▶ [Given information]
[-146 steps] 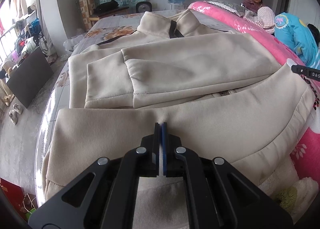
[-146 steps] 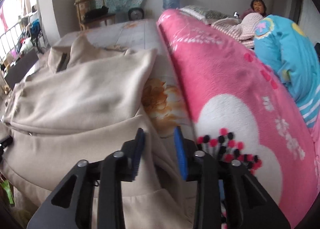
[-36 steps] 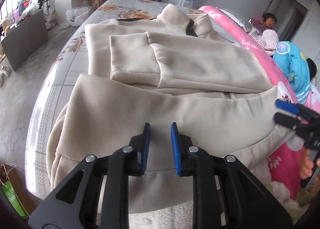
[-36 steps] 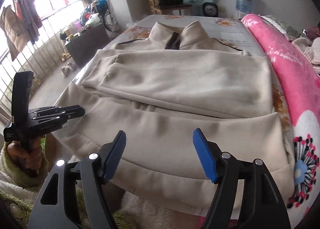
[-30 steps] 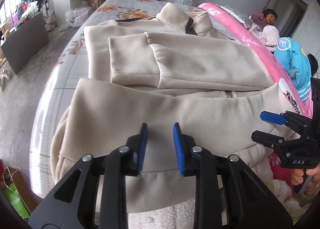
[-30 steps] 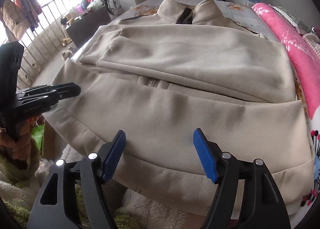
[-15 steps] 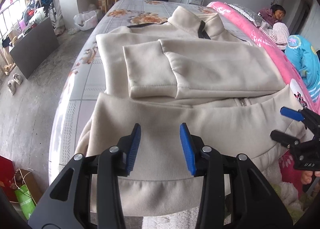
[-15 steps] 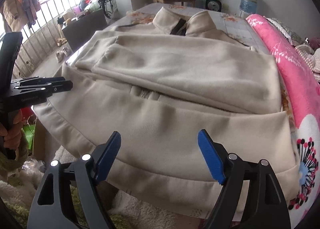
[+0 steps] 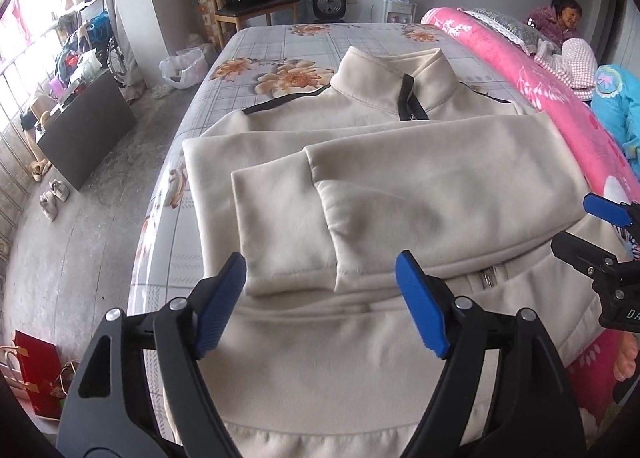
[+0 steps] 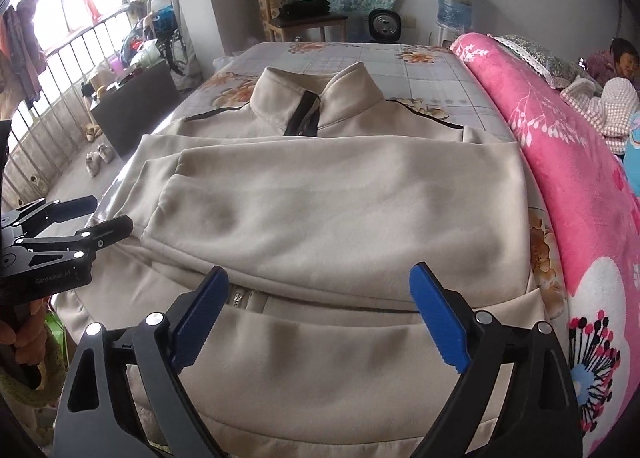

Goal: Fold large clothes

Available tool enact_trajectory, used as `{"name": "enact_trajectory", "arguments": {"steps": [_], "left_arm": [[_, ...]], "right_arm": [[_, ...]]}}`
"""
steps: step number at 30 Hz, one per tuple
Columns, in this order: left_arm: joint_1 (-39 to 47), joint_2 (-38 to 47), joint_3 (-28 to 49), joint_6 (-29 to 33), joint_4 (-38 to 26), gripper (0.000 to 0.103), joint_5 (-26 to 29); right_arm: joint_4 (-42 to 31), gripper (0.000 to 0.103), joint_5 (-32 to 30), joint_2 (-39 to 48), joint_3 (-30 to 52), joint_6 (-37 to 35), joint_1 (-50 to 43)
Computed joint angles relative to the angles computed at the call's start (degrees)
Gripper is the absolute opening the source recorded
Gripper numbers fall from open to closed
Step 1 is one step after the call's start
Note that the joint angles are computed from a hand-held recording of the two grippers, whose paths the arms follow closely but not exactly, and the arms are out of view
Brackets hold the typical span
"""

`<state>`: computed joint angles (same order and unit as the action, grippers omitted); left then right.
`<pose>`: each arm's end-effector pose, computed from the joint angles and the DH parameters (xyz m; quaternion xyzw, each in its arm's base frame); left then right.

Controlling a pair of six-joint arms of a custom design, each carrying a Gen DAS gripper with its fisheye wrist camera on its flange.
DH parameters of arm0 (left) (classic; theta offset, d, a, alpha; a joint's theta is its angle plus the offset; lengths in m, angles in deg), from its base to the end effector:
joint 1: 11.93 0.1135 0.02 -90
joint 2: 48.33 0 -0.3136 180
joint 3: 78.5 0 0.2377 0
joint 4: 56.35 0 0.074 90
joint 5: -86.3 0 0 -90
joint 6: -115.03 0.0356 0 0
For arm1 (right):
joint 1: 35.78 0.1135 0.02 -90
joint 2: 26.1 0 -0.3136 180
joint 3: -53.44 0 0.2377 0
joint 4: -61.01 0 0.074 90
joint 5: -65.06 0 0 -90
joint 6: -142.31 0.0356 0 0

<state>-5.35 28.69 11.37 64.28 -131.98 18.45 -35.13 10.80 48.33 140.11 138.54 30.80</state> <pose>0.2303 0.0130 0.3768 0.3116 0.9026 -0.0821 0.2854 0.0903 0.1560 0.3637 0.1783 0.9337 -0.0228 0.3097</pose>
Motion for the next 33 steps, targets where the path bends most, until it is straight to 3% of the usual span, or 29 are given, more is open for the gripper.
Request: {"name": "enact_trajectory", "arguments": {"steps": [15, 24, 33], "left_arm": [[-13.16, 3.54, -3.84, -12.23, 7.16, 0.080, -13.49], [-12.20, 6.33, -4.31, -13.21, 7.20, 0.086, -12.83], [-11.73, 7.56, -3.62, -12.99, 7.05, 0.090, -11.87]], "right_arm": [[0.67, 0.096, -2.86, -3.05, -3.35, -7.33, -7.98], [6.54, 0.096, -6.58, -3.07, -4.70, -17.98, -17.54], [11.85, 0.097, -10.74, -2.16, -11.03, -21.19, -23.08]]}}
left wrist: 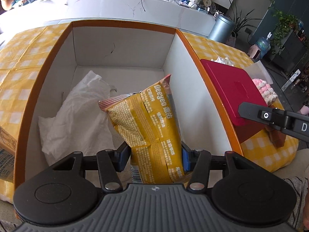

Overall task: Organize soft objects
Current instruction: 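Open the right tool over the box while the left tool lowers the wrapper in and opens, then move both tools back over the table toward the brown sponge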

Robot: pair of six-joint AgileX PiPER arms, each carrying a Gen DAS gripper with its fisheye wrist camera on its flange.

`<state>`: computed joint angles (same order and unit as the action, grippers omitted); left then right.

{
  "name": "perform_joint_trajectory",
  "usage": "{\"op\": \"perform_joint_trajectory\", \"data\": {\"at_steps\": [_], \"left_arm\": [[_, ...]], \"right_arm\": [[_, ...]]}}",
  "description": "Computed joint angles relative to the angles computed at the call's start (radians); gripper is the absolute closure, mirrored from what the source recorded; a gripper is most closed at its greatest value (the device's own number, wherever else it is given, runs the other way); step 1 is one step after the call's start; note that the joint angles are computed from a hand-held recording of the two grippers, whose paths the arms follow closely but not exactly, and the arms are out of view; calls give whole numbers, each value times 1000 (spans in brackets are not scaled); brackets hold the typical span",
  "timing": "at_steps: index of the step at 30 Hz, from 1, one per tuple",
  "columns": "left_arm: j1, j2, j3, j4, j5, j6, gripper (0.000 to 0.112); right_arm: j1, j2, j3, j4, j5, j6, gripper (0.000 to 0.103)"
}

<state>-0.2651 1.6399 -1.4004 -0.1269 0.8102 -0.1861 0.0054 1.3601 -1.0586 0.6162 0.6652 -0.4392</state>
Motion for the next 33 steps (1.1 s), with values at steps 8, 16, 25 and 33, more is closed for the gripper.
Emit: {"op": "perform_joint_trajectory", "data": {"at_steps": [8, 16, 25, 33], "left_arm": [[-71, 19, 2, 114, 1, -92, 48], [-143, -72, 77, 332, -43, -279, 22], [-147, -129, 80, 393, -51, -352, 21], [-206, -208, 144, 589, -120, -497, 21]], "right_arm": [[-13, -17, 18, -8, -19, 5, 96], [3, -22, 13, -48, -23, 55, 86], [3, -51, 26, -5, -29, 13, 78], [-44, -111, 44, 46, -55, -24, 29]]}}
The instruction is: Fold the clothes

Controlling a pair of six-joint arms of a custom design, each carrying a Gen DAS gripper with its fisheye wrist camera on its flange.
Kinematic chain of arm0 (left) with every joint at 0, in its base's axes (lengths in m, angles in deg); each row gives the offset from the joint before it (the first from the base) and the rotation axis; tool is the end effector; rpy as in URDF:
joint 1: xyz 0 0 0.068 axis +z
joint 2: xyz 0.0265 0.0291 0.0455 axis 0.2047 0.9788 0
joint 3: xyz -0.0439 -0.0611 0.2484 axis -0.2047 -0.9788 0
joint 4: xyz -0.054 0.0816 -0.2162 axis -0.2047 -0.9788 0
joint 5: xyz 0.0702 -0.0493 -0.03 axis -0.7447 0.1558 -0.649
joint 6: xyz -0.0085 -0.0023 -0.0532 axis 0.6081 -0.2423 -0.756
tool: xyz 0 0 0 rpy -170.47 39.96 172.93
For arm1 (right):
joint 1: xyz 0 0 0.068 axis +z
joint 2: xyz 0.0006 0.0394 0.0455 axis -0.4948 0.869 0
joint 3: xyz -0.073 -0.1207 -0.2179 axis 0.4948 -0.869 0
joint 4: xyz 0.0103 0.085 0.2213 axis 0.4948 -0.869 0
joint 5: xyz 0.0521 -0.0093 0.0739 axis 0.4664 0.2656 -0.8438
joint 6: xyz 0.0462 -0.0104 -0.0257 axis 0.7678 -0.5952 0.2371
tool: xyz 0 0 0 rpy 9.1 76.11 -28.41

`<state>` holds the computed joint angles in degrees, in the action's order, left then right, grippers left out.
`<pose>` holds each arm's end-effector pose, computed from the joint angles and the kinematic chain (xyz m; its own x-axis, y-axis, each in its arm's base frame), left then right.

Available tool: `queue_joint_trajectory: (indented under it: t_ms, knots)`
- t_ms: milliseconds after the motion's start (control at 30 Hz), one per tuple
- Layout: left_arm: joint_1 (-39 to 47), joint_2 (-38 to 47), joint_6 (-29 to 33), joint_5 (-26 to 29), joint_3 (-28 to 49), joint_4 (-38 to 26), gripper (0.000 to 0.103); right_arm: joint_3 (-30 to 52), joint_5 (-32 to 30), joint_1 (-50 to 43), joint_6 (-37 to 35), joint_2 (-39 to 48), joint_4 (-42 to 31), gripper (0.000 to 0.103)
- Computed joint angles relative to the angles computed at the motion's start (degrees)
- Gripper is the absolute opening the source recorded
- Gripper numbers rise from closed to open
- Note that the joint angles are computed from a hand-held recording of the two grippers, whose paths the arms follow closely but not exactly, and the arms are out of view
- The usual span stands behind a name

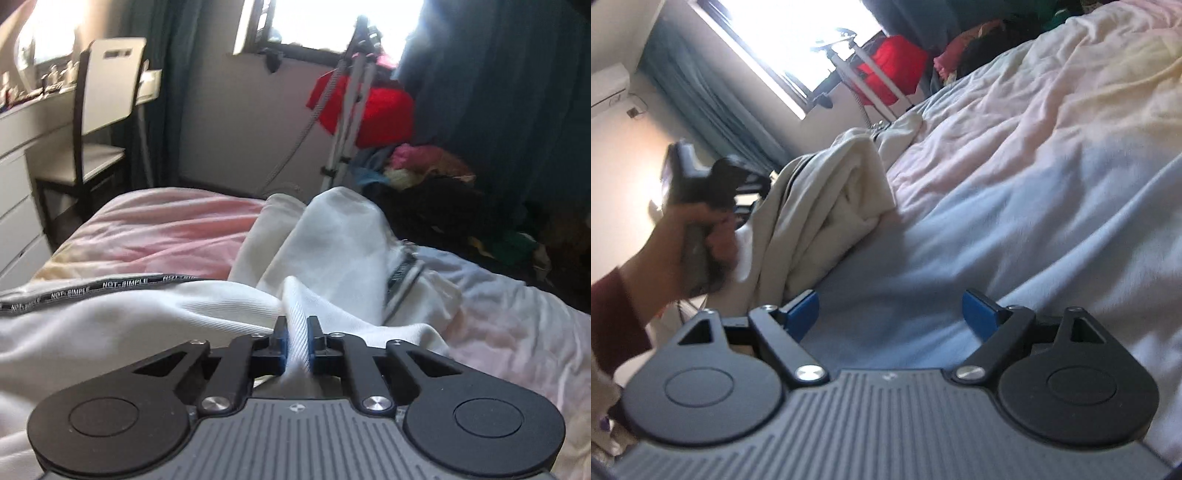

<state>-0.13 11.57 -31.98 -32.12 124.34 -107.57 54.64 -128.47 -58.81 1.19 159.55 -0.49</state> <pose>0.3379 -0.0556 0.3084 -0.4878 -0.4336 -0.7576 -0.4930 0.8531 -0.1708 0.2657 -0.1113 0.1692 -0.7383 0.1950 -0.6457 -0.3906 0.6569 0.6450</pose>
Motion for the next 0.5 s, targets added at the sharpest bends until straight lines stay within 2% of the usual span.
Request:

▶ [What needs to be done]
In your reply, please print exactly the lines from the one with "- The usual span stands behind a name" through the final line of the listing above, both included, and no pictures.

▶ [Completed exercise]
- The usual span stands behind a name


<state>-0.13 11.57 -31.98 -32.12 124.34 -107.57 54.64 -128.47 -58.81 1.19 159.55 -0.49</state> <pose>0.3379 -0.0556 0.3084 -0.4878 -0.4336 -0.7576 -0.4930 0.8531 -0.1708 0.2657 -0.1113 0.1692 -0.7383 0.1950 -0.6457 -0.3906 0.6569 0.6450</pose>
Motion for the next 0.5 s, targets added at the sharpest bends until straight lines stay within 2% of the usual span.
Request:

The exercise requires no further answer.